*WORK TO COMPLETE*:
Your reply should contain the whole listing below, repeated exactly, and no images.

_ _ _

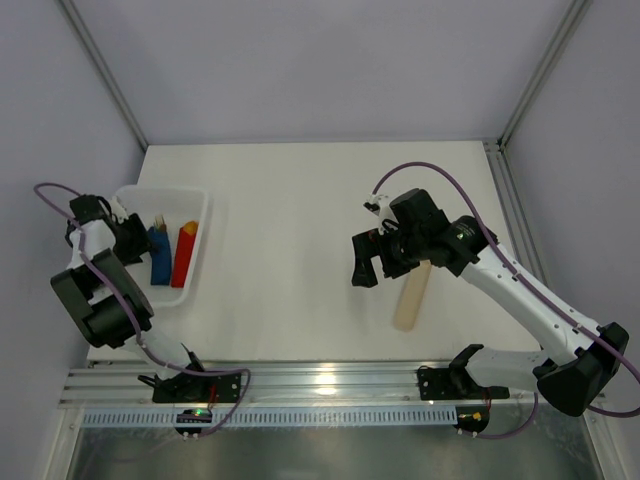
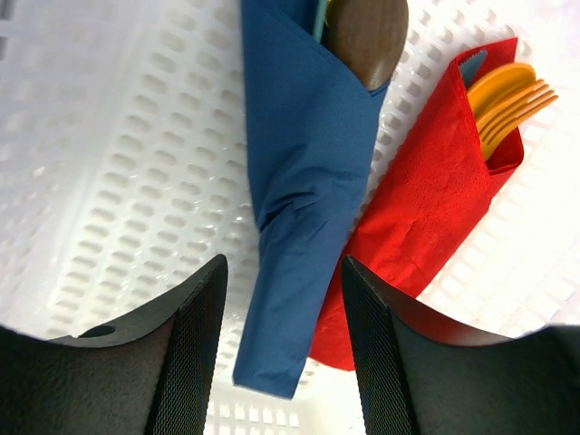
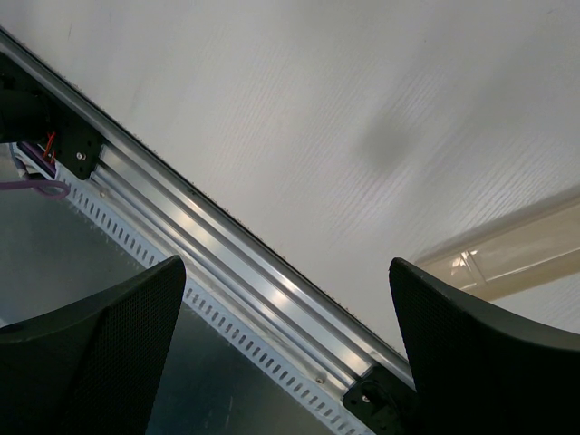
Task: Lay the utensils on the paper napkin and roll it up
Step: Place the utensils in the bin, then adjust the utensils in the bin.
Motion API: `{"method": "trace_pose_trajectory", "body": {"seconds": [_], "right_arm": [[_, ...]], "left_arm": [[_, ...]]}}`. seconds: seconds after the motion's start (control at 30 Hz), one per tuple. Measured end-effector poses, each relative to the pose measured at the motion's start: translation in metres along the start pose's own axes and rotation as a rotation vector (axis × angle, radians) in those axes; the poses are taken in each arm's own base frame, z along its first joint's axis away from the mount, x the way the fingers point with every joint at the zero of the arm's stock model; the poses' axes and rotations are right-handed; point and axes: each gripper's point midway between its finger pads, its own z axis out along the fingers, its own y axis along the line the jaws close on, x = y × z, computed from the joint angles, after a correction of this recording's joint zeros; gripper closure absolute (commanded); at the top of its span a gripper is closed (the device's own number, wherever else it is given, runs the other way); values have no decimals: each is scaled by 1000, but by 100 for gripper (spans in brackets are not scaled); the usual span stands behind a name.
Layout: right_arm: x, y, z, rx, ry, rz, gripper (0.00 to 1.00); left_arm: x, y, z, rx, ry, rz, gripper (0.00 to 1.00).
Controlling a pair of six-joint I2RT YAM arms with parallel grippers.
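Observation:
The paper napkin (image 1: 158, 252) is a narrow navy-blue roll (image 2: 304, 181) lying in a white perforated basket (image 1: 197, 198). A copper-brown utensil end (image 2: 364, 36) pokes out of the roll's top; the rest of the utensils are hidden inside. My left gripper (image 1: 133, 241) hovers over the basket, open (image 2: 283, 272), with its jaws on either side of the roll's lower end and a gap on each side. My right gripper (image 1: 378, 266) hangs wide open (image 3: 285, 267) above the table, holding nothing.
A red napkin roll (image 2: 426, 199) with orange cutlery (image 2: 507, 95) lies against the blue roll in the basket (image 2: 109, 163). A pale beige bar (image 1: 411, 295) lies on the table just right of my right gripper. An aluminium rail (image 3: 227, 263) runs along the near table edge.

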Motion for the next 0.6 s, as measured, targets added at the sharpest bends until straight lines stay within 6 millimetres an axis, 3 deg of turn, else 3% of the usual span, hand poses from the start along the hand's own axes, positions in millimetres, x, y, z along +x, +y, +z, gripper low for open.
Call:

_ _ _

*ANSWER TO THIS EXERCISE*:
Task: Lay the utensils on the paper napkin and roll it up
Step: Place the utensils in the bin, then adjust the utensils in the bin.
Motion API: `{"method": "trace_pose_trajectory", "body": {"seconds": [_], "right_arm": [[_, ...]], "left_arm": [[_, ...]]}}`. seconds: seconds after the motion's start (control at 30 Hz), one per tuple. Measured end-effector poses, each relative to the pose measured at the motion's start: translation in metres along the start pose's own axes and rotation as a rotation vector (axis × angle, radians) in those axes; the poses are taken in each arm's own base frame, z along its first joint's axis away from the mount, x the way the fingers point with every joint at the zero of the arm's stock model; the poses' axes and rotations are right-handed; point and axes: each gripper's point midway between its finger pads, its own z axis out along the fingers, its own y axis along the line the jaws close on, x = y × z, computed from the joint angles, after a correction of this recording's joint zeros; gripper closure absolute (commanded); at the top of its span a gripper is closed (the device's own number, wherever else it is given, runs the other way); values have no decimals: each is scaled by 1000, but by 100 for gripper (spans in brackets are not scaled); the usual span stands behind a name.
Layout: right_arm: x, y, z, rx, ry, rz, gripper (0.00 to 1.00); left_arm: x, y, z, rx, ry, rz, gripper (0.00 to 1.00).
Controlling a pair of six-joint I2RT YAM arms with parallel grippers.
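Observation:
The paper napkin (image 1: 158, 252) is a narrow navy-blue roll (image 2: 304, 181) lying in a white perforated basket (image 1: 197, 198). A copper-brown utensil end (image 2: 364, 36) pokes out of the roll's top; the rest of the utensils are hidden inside. My left gripper (image 1: 133, 241) hovers over the basket, open (image 2: 283, 272), with its jaws on either side of the roll's lower end and a gap on each side. My right gripper (image 1: 378, 266) hangs wide open (image 3: 285, 267) above the table, holding nothing.
A red napkin roll (image 2: 426, 199) with orange cutlery (image 2: 507, 95) lies against the blue roll in the basket (image 2: 109, 163). A pale beige bar (image 1: 411, 295) lies on the table just right of my right gripper. An aluminium rail (image 3: 227, 263) runs along the near table edge.
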
Motion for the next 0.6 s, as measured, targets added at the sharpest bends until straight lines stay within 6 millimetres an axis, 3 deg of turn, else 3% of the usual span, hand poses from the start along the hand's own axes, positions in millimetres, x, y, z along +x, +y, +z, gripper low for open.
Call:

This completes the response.